A spokeswoman from the UK Treasury yesterday declined to comment on the leak in response to questions from The Royal Gazette.
Bermudas Ministry of Finance, asked for a comment on the prospect of potential Fatca-style legislation from the the UK, said yesterday: The Ministry of Finance has been aware of this subject prior to recent press reports and has proactively taken appropriate action. The Ministry declined to give further detail.
According to ITR, the draft legislation would require automatic information exchange on all relevant transactions for each reportable account of each reporting financial institution.
This would include all details of beneficial owners of the account, including those whose identities might otherwise be hidden by trusts.
This would have some significance for Bermuda, but would be a more serious threat to larger offshore banking centres like the Cayman Islands.
In a statement yesterday, the UK Treasury described a new UK-US agreement to improve international tax compliance and to implement Fatca as an enhanced automatic tax information exchange agreement which sets a new standard in international tax transparency and strengthens HMRCs (Her Majestys Revenue and Customs) ability to tackle offshore evasion.
The statement also hinted at plans to establish more reciprocal relationships of this kind, adding: The Government will look to conclude similar agreements with other jurisdictions.
Richard Murphy, of the Tax Justice Network, who has long campaigned against tax avoidance and evasion, told the ITR: The evidence is now clear: the writing is on the wall for secrecy in the UKs tax havens.
There are now only two options for those hiding their funds in these locations. The first is to own up now. Thats the wise option. Its the only safe option. The alternative is to flee.
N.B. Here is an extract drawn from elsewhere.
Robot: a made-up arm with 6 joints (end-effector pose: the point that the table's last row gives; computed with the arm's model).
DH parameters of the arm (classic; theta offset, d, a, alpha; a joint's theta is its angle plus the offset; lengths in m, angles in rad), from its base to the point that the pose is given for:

My suspicion is that its already too late for that to work.
The ITR says it expects an announcement from the UK Government next autumn, with the legislation coming into effect on January 1, 2014.
UK Chancellor of the Exchequer (Finance Minister) George Osborne said yesterday: The action we are announcing today will help HMRC close in not only on those who seek to avoid or evade tax, but on the dubious cowboy advisers who sell them the schemes and dodges they use to cheat the law-abiding majority.
The UK Treasury believes the clampdown will help it to bring in an extra £2 billion ($3.6 billion) by 2014-15.
Last month, the UK Government came out against a recommendation in a report by International Development Committee on Tax in Developing Countries: Increasing Resources for Development to implement Fatca-style rules .
In its response to the report, the UK stated: The Government is fully committed to tackling tax evasion and sees transparency and information exchange as key tools but does not regard the introduction of Fatca in the UK as an appropriate means to achieve this.
Fatca is unilateral and extraterritorial in its approach and has created significant difficulties for the US as well as affected countries in its implementation.
The UK approach is to work in partnership with other governments, including those in developing countries, to increase tax transparency and exchange of information.
The Government works closely with the G20, EU and OECD to deliver real progress in international tax transparency and substantially increase levels of information exchange.
Bermuda has a tax information exchange agreement (TIEA) with the UK. The Island also serves as a vice-chair of the OECD Global Forum on Transparency and Exchange of Information for Tax Purposes Steering Group.